## [WHAT THE TASK ASKS]
Copy the listing below line for line, from its opening line to the one with "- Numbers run", both included; stop there.

## [RAW DATA]
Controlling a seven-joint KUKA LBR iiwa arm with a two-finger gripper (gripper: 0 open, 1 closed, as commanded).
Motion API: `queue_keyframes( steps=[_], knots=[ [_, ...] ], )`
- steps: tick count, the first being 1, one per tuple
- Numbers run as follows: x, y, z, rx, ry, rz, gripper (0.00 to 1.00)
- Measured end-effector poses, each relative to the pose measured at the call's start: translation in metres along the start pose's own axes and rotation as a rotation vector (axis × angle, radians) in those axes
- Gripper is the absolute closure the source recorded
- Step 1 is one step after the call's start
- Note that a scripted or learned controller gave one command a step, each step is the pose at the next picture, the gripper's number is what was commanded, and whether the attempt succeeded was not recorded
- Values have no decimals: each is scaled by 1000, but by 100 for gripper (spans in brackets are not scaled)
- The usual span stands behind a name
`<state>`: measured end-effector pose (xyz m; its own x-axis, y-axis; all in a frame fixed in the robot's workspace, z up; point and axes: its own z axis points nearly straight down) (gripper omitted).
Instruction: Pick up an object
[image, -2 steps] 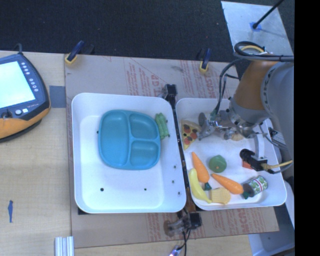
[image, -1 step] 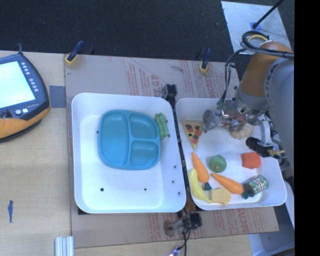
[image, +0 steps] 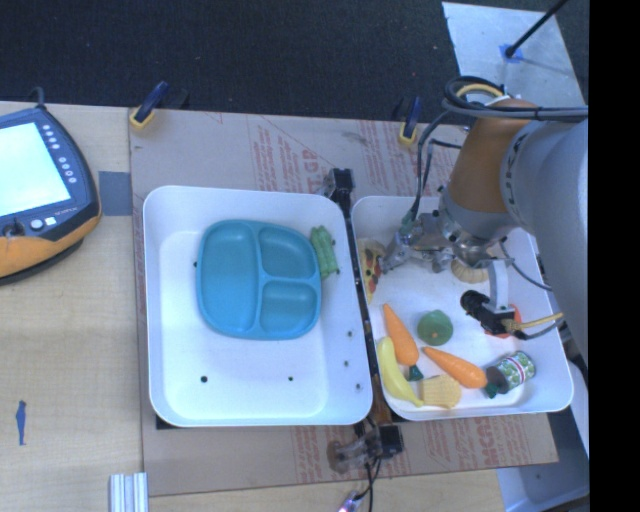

## [REPLY]
Controlling a seven-joint KUKA LBR iiwa arm with a two-finger gripper (gripper: 0 open, 1 closed, as commanded).
Motion API: `queue_keyframes( steps=[_], knots=[ [_, ...] ], )`
- steps: tick count, the first being 1, one per tuple
- Numbers run as follows: x, y, z, rx, ry, rz, gripper (0.00 to 1.00)

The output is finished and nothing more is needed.